What you should do
An exact copy of the entries below is the expected answer.

*** Opening Data ***

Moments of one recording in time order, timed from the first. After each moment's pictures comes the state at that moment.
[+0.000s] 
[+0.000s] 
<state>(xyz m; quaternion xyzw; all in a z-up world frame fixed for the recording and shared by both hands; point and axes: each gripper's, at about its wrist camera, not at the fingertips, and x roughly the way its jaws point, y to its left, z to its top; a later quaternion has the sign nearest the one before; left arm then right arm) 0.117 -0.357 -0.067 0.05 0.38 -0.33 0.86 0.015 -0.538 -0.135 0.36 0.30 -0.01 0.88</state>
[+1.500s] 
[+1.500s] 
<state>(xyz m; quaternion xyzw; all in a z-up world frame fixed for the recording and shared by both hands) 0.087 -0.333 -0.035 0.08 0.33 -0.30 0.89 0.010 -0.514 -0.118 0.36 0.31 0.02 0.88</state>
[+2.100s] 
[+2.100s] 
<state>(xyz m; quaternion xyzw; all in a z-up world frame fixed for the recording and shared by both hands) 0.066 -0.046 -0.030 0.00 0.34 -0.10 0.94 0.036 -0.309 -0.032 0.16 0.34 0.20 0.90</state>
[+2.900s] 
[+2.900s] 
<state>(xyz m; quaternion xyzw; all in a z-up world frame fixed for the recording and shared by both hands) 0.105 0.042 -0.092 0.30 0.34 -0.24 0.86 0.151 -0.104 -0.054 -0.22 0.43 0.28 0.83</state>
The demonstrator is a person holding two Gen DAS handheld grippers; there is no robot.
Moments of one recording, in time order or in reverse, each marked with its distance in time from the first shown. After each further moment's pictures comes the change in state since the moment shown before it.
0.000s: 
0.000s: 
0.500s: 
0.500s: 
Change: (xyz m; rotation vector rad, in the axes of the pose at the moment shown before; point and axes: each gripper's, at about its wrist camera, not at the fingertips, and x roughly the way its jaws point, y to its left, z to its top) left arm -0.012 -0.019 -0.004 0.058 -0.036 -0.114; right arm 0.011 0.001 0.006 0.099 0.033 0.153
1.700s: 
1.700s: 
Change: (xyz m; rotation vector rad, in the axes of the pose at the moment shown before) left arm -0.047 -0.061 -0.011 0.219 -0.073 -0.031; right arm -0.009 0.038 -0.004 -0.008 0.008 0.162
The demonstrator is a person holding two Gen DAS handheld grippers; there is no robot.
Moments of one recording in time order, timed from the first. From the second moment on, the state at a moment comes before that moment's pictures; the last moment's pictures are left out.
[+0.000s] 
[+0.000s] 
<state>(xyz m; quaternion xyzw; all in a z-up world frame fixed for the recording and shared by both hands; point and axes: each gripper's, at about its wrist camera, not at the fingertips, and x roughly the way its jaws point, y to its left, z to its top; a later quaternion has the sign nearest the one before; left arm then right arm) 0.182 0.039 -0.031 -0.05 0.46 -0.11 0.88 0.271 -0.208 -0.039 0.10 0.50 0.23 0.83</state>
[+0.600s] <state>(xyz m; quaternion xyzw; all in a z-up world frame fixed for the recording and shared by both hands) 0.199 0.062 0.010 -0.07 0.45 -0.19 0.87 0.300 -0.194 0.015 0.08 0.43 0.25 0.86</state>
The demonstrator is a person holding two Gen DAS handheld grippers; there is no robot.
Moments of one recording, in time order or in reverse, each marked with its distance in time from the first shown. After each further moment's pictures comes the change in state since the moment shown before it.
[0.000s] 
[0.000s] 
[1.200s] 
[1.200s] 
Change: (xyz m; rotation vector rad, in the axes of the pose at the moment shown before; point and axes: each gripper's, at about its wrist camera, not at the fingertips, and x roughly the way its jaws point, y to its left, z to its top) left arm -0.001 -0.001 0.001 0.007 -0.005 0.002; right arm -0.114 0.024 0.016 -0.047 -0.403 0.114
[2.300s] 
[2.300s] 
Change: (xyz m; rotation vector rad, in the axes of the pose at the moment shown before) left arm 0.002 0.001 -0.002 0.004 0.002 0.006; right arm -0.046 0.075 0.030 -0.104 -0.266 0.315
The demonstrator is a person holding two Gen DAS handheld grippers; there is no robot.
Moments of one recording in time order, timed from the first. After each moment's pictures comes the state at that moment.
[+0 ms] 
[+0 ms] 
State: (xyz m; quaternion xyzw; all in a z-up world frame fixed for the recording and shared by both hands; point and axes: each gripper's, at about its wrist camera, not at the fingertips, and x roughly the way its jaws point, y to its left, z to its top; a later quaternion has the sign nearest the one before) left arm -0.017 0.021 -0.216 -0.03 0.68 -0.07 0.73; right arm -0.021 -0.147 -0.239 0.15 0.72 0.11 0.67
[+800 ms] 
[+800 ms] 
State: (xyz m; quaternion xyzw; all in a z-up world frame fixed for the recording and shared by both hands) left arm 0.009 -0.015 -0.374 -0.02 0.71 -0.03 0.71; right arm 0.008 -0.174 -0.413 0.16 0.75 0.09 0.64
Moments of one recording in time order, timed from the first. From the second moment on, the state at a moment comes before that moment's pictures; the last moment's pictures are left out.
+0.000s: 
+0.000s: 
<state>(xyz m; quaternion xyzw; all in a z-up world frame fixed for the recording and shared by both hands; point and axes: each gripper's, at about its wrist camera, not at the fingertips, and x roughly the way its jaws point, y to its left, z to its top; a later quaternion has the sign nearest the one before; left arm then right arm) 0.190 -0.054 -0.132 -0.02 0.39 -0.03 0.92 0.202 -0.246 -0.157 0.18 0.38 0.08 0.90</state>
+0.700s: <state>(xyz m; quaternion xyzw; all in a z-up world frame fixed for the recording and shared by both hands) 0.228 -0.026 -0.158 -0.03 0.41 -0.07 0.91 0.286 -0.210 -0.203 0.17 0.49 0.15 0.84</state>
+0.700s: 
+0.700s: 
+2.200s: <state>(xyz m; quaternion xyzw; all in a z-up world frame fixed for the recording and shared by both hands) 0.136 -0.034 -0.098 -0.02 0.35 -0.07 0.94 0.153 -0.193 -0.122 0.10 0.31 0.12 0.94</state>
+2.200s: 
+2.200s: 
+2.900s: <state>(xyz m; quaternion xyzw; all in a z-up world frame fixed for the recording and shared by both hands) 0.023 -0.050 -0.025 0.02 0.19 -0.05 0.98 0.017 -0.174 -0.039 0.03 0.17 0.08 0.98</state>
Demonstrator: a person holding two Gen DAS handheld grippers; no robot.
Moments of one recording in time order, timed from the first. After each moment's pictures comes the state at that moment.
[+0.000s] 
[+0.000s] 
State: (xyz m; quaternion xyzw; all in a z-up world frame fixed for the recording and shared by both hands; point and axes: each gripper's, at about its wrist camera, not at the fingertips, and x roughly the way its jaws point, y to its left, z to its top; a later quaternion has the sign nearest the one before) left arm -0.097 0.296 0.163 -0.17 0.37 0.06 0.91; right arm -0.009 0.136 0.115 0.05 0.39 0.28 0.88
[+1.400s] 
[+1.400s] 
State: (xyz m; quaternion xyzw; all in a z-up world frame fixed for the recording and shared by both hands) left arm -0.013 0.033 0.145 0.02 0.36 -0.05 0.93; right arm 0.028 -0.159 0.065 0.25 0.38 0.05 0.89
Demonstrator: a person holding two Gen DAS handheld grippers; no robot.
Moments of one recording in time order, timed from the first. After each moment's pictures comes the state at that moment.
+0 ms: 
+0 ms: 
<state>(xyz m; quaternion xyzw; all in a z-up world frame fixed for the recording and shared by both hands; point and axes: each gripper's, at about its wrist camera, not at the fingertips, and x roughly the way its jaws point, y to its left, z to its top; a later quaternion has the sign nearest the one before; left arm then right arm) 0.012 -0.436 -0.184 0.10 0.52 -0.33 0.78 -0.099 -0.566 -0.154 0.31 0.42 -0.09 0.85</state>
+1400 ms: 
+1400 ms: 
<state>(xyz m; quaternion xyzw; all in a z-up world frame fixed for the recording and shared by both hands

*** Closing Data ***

Task output
Moments of one recording in time order, timed from the first. After each moment's pictures comes the state at that moment.
[+0.000s] 
[+0.000s] 
<state>(xyz m; quaternion xyzw; all in a z-up world frame fixed for the recording and shared by both hands; point and axes: each gripper's, at about its wrist camera, not at the fingertips, and x roughly the way its jaws point, y to its left, z to its top; a later quaternion has the sign nearest the one before; left arm then right arm) 0.117 -0.357 -0.067 0.05 0.38 -0.33 0.86 0.015 -0.538 -0.135 0.36 0.30 -0.01 0.88</state>
[+1.500s] 
[+1.500s] 
<state>(xyz m; quaternion xyzw; all in a z-up world frame fixed for the recording and shared by both hands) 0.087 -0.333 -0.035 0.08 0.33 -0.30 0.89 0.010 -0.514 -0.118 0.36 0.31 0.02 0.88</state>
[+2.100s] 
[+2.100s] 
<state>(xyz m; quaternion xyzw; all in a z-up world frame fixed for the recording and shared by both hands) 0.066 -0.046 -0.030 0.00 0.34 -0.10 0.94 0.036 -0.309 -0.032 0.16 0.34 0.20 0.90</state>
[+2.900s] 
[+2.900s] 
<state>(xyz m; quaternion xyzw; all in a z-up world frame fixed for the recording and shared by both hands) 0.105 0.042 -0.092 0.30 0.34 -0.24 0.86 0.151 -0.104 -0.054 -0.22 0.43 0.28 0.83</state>
The demonstrator is a person holding two Gen DAS handheld grippers; there is no robot.
Moments of one recording, in time order or in reverse, each marked with its distance in time from the first shown. After each further moment's pictures comes the change in state since the moment shown before it.
0.000s: 
0.000s: 
0.500s: 
0.500s: 
Change: (xyz m; rotation vector rad, in the axes of the pose at the moment shown before; point and axes: each gripper's, at about its wrist camera, not at the fingertips, and x roughly the way its jaws point, y to its left, z to its top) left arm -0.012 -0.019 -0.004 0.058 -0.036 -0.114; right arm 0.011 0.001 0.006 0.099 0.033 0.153
1.700s: 
1.700s: 
Change: (xyz m; rotation vector rad, in the axes of the pose at the moment shown before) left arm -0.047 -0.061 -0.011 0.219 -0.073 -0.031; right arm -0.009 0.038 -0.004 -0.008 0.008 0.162
The demonstrator is a person holding two Gen DAS handheld grippers; there is no robot.
Moments of one recording in time order, timed from the first. From the second moment on, the state at a moment comes before that moment's pictures; the last moment's pictures are left out.
[+0.000s] 
[+0.000s] 
<state>(xyz m; quaternion xyzw; all in a z-up world frame fixed for the recording and shared by both hands; point and axes: each gripper's, at about its wrist camera, not at the fingertips, and x roughly the way its jaws point, y to its left, z to its top; a later quaternion has the sign nearest the one before; left arm then right arm) 0.182 0.039 -0.031 -0.05 0.46 -0.11 0.88 0.271 -0.208 -0.039 0.10 0.50 0.23 0.83</state>
[+0.600s] <state>(xyz m; quaternion xyzw; all in a z-up world frame fixed for the recording and shared by both hands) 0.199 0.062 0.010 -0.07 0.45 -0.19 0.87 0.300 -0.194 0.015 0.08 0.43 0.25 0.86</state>
The demonstrator is a person holding two Gen DAS handheld grippers; there is no robot.
Moments of one recording, in time order or in reverse, each marked with its distance in time from the first shown. After each further moment's pictures comes the change in state since the moment shown before it.
[0.000s] 
[0.000s] 
[1.200s] 
[1.200s] 
Change: (xyz m; rotation vector rad, in the axes of the pose at the moment shown before; point and axes: each gripper's, at about its wrist camera, not at the fingertips, and x roughly the way its jaws point, y to its left, z to its top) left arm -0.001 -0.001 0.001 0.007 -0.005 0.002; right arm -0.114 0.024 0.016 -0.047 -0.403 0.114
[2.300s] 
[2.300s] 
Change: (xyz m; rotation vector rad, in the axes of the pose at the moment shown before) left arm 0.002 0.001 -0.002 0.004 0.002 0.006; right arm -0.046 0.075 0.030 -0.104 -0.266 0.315
The demonstrator is a person holding two Gen DAS handheld grippers; there is no robot.
Moments of one recording in time order, timed from the first. After each moment's pictures comes the state at that moment.
[+0 ms] 
[+0 ms] 
State: (xyz m; quaternion xyzw; all in a z-up world frame fixed for the recording and shared by both hands; point and axes: each gripper's, at about its wrist camera, not at the fingertips, and x roughly the way its jaws point, y to its left, z to its top; a later quaternion has the sign nearest the one before) left arm -0.017 0.021 -0.216 -0.03 0.68 -0.07 0.73; right arm -0.021 -0.147 -0.239 0.15 0.72 0.11 0.67
[+800 ms] 
[+800 ms] 
State: (xyz m; quaternion xyzw; all in a z-up world frame fixed for the recording and shared by both hands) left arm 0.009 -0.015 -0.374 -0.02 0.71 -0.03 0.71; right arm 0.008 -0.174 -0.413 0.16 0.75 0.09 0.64
Moments of one recording in time order, timed from the first. From the second moment on, the state at a moment comes before that moment's pictures; the last moment's pictures are left out.
+0.000s: 
+0.000s: 
<state>(xyz m; quaternion xyzw; all in a z-up world frame fixed for the recording and shared by both hands; point and axes: each gripper's, at about its wrist camera, not at the fingertips, and x roughly the way its jaws point, y to its left, z to its top; a later quaternion has the sign nearest the one before; left arm then right arm) 0.190 -0.054 -0.132 -0.02 0.39 -0.03 0.92 0.202 -0.246 -0.157 0.18 0.38 0.08 0.90</state>
+0.700s: <state>(xyz m; quaternion xyzw; all in a z-up world frame fixed for the recording and shared by both hands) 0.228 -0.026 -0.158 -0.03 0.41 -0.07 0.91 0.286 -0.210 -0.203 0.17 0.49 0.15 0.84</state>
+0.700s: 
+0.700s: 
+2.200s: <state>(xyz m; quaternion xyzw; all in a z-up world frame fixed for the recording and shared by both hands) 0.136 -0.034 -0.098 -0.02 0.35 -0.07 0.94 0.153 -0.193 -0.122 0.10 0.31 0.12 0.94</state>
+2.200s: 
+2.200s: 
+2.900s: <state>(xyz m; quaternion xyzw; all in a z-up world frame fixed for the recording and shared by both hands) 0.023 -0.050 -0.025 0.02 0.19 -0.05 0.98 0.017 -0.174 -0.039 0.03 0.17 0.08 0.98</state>
Demonstrator: a person holding two Gen DAS handheld grippers; no robot.
Moments of one recording in time order, timed from the first. After each moment's pictures comes the state at that moment.
[+0.000s] 
[+0.000s] 
State: (xyz m; quaternion xyzw; all in a z-up world frame fixed for the recording and shared by both hands; point and axes: each gripper's, at about its wrist camera, not at the fingertips, and x roughly the way its jaws point, y to its left, z to its top; a later quaternion has the sign nearest the one before) left arm -0.097 0.296 0.163 -0.17 0.37 0.06 0.91; right arm -0.009 0.136 0.115 0.05 0.39 0.28 0.88
[+1.400s] 
[+1.400s] 
State: (xyz m; quaternion xyzw; all in a z-up world frame fixed for the recording and shared by both hands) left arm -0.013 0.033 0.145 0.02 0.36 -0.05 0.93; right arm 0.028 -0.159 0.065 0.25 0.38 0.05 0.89
Demonstrator: a person holding two Gen DAS handheld grippers; no robot.
Moments of one recording in time order, timed from the first. After each moment's pictures comes the state at that moment.
+0 ms: 
+0 ms: 
<state>(xyz m; quaternion xyzw; all in a z-up world frame fixed for the recording and shared by both hands; point and axes: each gripper's, at about its wrist camera, not at the fingertips, and x roughly the way its jaws point, y to its left, z to its top; a later quaternion has the sign nearest the one before; left arm then right arm) 0.012 -0.436 -0.184 0.10 0.52 -0.33 0.78 -0.099 -0.566 -0.154 0.31 0.42 -0.09 0.85</state>
+1400 ms: 
+1400 ms: 
<state>(xyz m; quaternion xyzw; all in a z-up world frame fixed for the recording and shared by both hands

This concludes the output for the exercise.